VARG SM, la supermoto elettrica che sta facendo tremare i big
Stark Future chiude il 2025 con ricavi per €115M, primo trimestre profittevole, lancia la VARG SM e raccoglie €45M per puntare a un'IPO entro tre anni.
Il settore delle due ruote sta vivendo una rivoluzione e, a guidare questa trasformazione, c’è un nome che si sta rapidamente imponendo sulla scena internazionale: Stark Future. L’azienda, specializzata nella produzione di motociclette elettriche ad alte prestazioni, ha chiuso il 2025 con numeri che impressionano sia per la crescita sia per la solidità finanziaria. Con ricavi pari a 115 milioni di euro e una crescita annua del 77%, il brand catalano ha segnato il suo primo trimestre realmente profittevole, ponendosi come sfidante diretto dei colossi storici del settore.

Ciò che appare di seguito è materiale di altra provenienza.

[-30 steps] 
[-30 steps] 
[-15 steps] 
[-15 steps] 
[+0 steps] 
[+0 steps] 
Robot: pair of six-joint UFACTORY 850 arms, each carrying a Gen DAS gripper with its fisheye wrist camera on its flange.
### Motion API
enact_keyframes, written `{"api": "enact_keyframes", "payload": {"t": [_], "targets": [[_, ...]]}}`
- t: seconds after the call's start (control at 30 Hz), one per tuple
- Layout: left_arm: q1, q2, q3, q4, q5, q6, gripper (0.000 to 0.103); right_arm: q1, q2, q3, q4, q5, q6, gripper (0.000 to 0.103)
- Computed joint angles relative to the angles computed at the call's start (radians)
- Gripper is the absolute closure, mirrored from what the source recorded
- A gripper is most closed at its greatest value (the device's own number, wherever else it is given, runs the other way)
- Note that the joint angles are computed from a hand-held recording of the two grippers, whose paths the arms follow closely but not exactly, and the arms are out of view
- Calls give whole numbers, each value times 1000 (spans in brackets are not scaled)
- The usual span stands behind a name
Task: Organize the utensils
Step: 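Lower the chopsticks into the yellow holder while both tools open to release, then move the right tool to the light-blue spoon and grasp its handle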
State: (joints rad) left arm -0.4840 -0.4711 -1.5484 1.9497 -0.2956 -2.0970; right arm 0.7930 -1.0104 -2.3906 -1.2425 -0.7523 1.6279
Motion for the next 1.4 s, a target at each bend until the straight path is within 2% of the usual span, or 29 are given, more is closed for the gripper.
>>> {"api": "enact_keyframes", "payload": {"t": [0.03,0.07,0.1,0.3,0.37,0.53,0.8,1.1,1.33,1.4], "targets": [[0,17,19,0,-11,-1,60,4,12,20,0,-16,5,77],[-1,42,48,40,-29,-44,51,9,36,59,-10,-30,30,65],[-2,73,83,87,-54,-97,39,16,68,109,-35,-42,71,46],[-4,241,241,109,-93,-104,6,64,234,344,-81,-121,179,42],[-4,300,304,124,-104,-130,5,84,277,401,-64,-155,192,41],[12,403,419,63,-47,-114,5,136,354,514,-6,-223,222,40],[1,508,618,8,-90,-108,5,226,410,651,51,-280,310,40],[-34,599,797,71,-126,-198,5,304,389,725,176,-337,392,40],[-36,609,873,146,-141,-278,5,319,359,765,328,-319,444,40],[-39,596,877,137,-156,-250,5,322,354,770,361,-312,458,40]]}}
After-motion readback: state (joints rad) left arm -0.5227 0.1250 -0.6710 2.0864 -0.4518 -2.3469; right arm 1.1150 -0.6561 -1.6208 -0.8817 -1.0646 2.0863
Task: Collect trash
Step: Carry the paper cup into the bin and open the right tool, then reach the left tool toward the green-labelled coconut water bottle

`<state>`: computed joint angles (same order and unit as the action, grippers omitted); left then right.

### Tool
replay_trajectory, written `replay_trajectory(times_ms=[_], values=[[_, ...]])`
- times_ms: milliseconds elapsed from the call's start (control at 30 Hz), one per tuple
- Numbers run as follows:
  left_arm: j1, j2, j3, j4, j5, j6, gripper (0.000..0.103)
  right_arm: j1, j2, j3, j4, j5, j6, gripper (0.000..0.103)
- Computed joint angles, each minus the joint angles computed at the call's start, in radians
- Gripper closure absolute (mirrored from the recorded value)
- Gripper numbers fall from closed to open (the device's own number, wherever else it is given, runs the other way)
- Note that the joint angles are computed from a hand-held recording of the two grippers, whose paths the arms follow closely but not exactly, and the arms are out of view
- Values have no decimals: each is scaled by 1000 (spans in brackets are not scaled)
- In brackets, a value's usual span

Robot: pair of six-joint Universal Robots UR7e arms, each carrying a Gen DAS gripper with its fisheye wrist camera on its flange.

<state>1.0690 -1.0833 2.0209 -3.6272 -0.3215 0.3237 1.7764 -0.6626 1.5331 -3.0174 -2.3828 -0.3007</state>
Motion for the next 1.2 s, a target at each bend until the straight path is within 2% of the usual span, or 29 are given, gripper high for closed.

La strategia di Stark Future punta a consolidare la propria presenza nel segmento Enduro, dove già oggi detiene il 3% di quota di mercato, con l’ambizione dichiarata di raggiungere il 30% nei prossimi cinque anni.
Questi risultati non sono frutto del caso, ma di una precisa visione industriale e commerciale. Nel secondo trimestre del 2025, l’azienda ha generato ricavi per 47 milioni di euro e un EBITDA di 4,5 milioni, dimostrando che il proprio modello di business è non solo sostenibile, ma anche scalabile. L’accelerazione produttiva è stata possibile grazie a una robusta iniezione di capitali: 15 milioni dalla Banca Europea per gli Investimenti e un aumento di capitale di 25 milioni sottoscritto da un azionista storico, per un totale di 45 milioni mobilitati nel corso dell’anno. Questi fondi hanno consentito a Stark Future di espandere la rete commerciale, entrare in nuovi mercati e preparare il terreno per una futura quotazione in borsa prevista entro i prossimi tre anni.
Al centro dell’offerta spicca la VARG SM, una supermoto elettrica che rappresenta il fiore all’occhiello del catalogo. Con un peso di soli 124,5 kg e una potenza di 80 CV, la VARG SM si distingue per uno dei migliori rapporti peso-potenza della categoria, conquistando l’attenzione di appassionati e addetti ai lavori. Equipaggiata con una batteria da 7,2 kWh, la moto promette un’autonomia urbana fino a 183 km, offrendo una combinazione unica di sostenibilità e prestazioni competitive. La scelta di puntare su segmenti tecnici come Enduro e Supermoto si è rivelata vincente, consentendo a Stark Future di differenziarsi rispetto ai modelli convenzionali a combustione interna.
Tuttavia, non mancano le sfide. Il mercato osserva con attenzione alcuni aspetti critici che potrebbero influenzare la traiettoria di crescita dell’azienda. Un manager della rete di dealer, intervistato in forma anonima, sottolinea: «L’appeal del prodotto è innegabile, ma il vero test sarà la qualità e la tempestività del supporto post-vendita nel tempo». Il timore principale riguarda la capacità di Stark Future di garantire assistenza e ricambi in modo capillare, soprattutto man mano che la base clienti si espande a livello internazionale.
Anche la concorrenza non resta a guardare. I produttori storici di motociclette stanno accelerando lo sviluppo di linee elettriche e ibride, cercando di non perdere terreno in un mercato sempre più orientato verso la sostenibilità. Eppure, la strategia di focalizzazione di Stark Future su nicchie tecniche come Enduro e Supermoto appare lungimirante: qui, il vantaggio meccanico e il rapporto peso-potenza potrebbero rivelarsi decisivi nel confronto con le moto tradizionali.
L’esempio della Germania è particolarmente emblematico: nel 2025, Stark Future ha raggiunto una penetrazione del 50% nel segmento Enduro, dimostrando che il modello può essere replicato anche in altri mercati. Tuttavia, rimane da vedere se il successo tedesco potrà essere traslato nel resto d’Europa e a livello globale. Le incognite non mancano: il costo delle batterie, le economie di scala nella produzione, la capillarità della rete di ricarica e la fidelizzazione dei concessionari sono tutte variabili che potranno influenzare il futuro dell’azienda.
Dal punto di vista ambientale, il messaggio è chiaro: le moto elettriche di Stark Future garantiscono zero emissioni dirette, offrendo un’alternativa concreta ai motori a scoppio tradizionali. Tuttavia, gli utenti che fanno un uso intensivo delle moto o che operano fuori dalle aree urbane potrebbero continuare a preferire le soluzioni convenzionali, almeno fino a quando le infrastrutture di ricarica non saranno più diffuse e accessibili.